Why the winter warm up makes for slippery conditions around Winnipeg
It wasn’t the coldest day, or the day with the most snow, but Tuesday was arguably one of the worst days for drivers on Winnipeg roads.
From the south perimeter to Polo Park, Henderson Highway and countless other areas of the city, crashes snarled traffic and caused delays during the daily commute.
Ahmed Shalaby, Professor and Municipal Infrastructure Chair at the University of Manitoba, said while warmer weather is seen by most as a plus, it can actually be a negative when it comes to driving conditions.
“The last couple of weeks we were at -20, -30 C and in those conditions the packed snow was forming on the road. As the temperature warmed up to -5 or -7, and with vehicles travelling on those roads, some of the snow melted … because it’s still below freezing, this melted snow turned into ice.
“We’re seeing this because some of the snow that was built up on the road has melted and turned into ice, and that ice has no texture and doesn’t allow for a vehicle tire to grip to it, and that creates more hazardous conditions than we would see otherwise.”
While many people were happy to see more moderate temperatures after the recent cold snap, their mood changed when they hit the road and discovered conditions were especially slippery.
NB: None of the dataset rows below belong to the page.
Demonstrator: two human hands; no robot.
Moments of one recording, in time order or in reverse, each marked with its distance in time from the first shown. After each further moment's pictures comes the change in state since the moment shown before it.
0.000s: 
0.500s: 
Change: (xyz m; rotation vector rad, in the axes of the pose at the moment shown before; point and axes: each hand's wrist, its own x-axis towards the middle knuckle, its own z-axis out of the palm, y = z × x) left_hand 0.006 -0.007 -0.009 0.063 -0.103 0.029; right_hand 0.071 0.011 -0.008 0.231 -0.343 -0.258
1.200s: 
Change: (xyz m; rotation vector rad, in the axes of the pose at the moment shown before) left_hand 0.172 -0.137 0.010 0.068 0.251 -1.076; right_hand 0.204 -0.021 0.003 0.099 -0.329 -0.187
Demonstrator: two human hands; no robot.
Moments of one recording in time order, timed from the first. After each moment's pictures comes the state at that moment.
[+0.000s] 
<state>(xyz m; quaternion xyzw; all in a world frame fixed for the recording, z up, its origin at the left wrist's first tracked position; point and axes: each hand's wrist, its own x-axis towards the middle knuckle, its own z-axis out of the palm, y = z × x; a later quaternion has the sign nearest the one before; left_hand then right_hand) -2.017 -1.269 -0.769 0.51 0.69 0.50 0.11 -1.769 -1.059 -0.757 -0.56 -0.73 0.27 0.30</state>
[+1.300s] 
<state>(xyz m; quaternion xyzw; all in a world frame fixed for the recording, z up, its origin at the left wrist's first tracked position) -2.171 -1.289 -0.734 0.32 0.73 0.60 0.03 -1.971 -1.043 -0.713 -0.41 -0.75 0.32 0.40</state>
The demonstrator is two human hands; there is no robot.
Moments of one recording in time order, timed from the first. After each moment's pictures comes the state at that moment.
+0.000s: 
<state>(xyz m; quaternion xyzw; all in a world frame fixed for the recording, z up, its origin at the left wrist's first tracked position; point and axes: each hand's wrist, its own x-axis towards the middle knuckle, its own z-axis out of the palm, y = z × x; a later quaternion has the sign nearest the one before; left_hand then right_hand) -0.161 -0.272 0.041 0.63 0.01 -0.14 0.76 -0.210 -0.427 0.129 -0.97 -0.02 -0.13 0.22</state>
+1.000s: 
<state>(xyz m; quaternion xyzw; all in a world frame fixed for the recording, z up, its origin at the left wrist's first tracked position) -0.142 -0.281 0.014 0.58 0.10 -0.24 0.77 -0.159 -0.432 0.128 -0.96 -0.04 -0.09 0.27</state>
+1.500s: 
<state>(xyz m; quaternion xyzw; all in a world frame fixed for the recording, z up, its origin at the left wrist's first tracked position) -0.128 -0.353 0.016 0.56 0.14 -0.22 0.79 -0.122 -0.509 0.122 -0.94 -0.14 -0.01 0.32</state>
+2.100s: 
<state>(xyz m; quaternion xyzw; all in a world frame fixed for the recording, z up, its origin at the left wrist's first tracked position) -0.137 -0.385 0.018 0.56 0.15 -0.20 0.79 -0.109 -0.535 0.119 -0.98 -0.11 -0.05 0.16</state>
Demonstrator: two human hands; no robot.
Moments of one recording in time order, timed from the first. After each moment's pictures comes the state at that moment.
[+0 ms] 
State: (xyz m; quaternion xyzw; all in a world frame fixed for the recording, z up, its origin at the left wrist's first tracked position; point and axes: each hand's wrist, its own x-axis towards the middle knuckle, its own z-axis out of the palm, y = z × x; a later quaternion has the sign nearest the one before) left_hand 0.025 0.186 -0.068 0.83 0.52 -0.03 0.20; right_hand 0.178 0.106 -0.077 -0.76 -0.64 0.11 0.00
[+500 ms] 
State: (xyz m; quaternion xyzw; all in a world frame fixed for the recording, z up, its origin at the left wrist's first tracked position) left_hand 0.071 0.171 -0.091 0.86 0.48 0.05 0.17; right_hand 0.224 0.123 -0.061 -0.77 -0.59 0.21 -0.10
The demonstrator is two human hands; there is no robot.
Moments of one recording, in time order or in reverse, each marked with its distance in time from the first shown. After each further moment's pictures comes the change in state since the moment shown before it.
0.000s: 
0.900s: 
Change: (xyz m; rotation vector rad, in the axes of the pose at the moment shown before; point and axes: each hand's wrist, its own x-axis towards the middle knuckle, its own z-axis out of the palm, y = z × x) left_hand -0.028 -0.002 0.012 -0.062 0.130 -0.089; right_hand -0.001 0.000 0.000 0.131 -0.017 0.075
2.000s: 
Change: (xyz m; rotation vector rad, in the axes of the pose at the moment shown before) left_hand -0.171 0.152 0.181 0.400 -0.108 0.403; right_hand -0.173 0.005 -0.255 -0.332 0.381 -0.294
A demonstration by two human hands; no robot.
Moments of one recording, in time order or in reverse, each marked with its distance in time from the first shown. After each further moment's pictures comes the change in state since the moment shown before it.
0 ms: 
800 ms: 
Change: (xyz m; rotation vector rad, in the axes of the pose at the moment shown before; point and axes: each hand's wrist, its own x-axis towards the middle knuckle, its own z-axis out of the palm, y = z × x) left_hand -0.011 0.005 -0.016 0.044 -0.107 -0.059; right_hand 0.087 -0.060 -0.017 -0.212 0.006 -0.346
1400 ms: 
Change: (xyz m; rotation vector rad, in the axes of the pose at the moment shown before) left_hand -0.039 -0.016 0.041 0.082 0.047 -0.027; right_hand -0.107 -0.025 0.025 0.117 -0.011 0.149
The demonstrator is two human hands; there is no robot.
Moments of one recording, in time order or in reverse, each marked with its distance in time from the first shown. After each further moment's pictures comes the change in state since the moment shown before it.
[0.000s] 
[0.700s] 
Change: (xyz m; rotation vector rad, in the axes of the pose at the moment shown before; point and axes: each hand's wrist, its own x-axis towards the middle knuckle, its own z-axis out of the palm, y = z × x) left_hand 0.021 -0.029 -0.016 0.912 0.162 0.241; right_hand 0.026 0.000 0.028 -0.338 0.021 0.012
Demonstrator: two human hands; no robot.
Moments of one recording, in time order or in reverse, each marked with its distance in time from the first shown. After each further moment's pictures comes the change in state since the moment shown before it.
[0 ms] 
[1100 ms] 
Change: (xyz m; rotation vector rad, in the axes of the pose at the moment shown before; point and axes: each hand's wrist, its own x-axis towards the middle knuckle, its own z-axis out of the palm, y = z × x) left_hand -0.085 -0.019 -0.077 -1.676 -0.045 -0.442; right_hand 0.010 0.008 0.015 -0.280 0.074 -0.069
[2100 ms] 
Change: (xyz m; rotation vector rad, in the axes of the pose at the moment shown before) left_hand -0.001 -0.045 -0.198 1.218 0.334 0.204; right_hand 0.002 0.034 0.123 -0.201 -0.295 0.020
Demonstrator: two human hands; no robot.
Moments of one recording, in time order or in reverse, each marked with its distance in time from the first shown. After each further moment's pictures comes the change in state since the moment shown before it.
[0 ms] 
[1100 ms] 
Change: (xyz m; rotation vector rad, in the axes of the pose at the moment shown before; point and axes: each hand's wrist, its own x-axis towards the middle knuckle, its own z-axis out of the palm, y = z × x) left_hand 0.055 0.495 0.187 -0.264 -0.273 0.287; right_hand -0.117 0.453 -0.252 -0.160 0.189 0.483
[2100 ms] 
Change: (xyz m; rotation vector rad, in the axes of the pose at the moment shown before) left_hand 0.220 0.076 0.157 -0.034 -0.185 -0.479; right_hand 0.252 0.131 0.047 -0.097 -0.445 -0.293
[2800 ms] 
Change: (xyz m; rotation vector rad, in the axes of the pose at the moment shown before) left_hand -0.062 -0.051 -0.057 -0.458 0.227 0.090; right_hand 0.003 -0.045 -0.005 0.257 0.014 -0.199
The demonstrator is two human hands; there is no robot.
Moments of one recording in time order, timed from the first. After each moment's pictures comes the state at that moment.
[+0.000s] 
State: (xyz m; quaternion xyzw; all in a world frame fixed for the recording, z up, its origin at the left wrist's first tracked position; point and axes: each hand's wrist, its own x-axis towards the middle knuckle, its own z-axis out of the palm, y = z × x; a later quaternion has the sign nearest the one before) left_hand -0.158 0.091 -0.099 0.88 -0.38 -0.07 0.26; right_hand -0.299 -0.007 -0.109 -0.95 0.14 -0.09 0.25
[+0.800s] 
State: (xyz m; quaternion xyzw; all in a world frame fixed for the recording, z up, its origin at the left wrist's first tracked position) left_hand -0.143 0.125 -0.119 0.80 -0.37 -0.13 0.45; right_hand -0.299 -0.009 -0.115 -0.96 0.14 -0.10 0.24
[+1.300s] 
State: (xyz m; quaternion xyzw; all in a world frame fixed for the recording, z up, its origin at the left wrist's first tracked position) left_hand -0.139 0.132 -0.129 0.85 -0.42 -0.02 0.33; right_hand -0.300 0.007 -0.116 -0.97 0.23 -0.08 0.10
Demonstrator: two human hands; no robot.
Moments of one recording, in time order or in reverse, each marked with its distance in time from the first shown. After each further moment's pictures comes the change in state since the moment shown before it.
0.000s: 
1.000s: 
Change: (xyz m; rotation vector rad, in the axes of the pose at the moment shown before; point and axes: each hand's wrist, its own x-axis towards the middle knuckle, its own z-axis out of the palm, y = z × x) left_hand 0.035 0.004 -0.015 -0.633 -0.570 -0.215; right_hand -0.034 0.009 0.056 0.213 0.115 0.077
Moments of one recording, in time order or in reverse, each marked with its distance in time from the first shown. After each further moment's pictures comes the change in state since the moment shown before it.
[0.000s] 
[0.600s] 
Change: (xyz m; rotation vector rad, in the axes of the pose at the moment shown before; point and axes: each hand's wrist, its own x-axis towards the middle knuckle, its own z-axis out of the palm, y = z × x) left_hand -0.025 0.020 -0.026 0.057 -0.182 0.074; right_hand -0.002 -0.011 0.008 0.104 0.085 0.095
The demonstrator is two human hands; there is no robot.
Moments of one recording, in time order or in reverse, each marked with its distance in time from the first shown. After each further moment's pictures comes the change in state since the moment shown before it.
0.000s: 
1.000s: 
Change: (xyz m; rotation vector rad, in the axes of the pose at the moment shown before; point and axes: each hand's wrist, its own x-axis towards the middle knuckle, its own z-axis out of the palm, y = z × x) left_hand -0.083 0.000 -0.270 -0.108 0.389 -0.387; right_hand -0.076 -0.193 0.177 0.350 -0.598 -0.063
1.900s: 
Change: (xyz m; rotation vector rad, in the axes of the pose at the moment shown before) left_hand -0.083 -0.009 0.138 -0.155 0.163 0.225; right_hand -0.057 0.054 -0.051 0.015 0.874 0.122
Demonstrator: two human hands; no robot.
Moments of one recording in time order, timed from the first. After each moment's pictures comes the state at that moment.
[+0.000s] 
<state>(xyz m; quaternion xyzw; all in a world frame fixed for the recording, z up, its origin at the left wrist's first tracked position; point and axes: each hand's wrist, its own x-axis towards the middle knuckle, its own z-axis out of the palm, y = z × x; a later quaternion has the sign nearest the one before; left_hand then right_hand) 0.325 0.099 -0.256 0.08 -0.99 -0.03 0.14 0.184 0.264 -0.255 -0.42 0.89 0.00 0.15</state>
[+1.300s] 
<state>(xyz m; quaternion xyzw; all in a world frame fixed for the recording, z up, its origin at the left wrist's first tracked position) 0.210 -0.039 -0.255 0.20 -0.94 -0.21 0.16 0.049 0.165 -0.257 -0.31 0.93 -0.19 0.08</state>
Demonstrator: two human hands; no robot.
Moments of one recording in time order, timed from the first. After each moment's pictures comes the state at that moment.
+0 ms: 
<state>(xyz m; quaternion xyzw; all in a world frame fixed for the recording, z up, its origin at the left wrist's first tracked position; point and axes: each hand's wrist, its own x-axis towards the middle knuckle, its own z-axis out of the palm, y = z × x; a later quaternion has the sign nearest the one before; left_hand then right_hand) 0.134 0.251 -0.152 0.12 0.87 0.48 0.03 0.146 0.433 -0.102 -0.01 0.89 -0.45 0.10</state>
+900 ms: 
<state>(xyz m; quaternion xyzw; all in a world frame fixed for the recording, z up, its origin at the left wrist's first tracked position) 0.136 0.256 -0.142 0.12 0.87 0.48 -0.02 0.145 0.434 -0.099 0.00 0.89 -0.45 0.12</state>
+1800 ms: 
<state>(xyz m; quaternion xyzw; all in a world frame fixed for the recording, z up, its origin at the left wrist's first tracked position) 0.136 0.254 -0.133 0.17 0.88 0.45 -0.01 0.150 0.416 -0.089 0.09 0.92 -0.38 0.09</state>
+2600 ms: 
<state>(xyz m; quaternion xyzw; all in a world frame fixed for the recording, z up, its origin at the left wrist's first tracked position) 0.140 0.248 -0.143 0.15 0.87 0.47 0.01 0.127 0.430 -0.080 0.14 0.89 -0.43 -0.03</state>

Simply put, snow and ice melt when beneath vehicles’ tires in warmer weather, then freeze again, creating a layer of ice, causing the chaos on city streets.
“When you have ice on the road, especially when it’s covered by snow … it’s difficult to know how much traction you have, how much friction you have on the surface of the road,” Shalaby said, suggesting the best course of action is always to drive to conditions.
It’s a reminder for all drivers to go slow, and continue to take precaution, even when the weather isn’t extreme.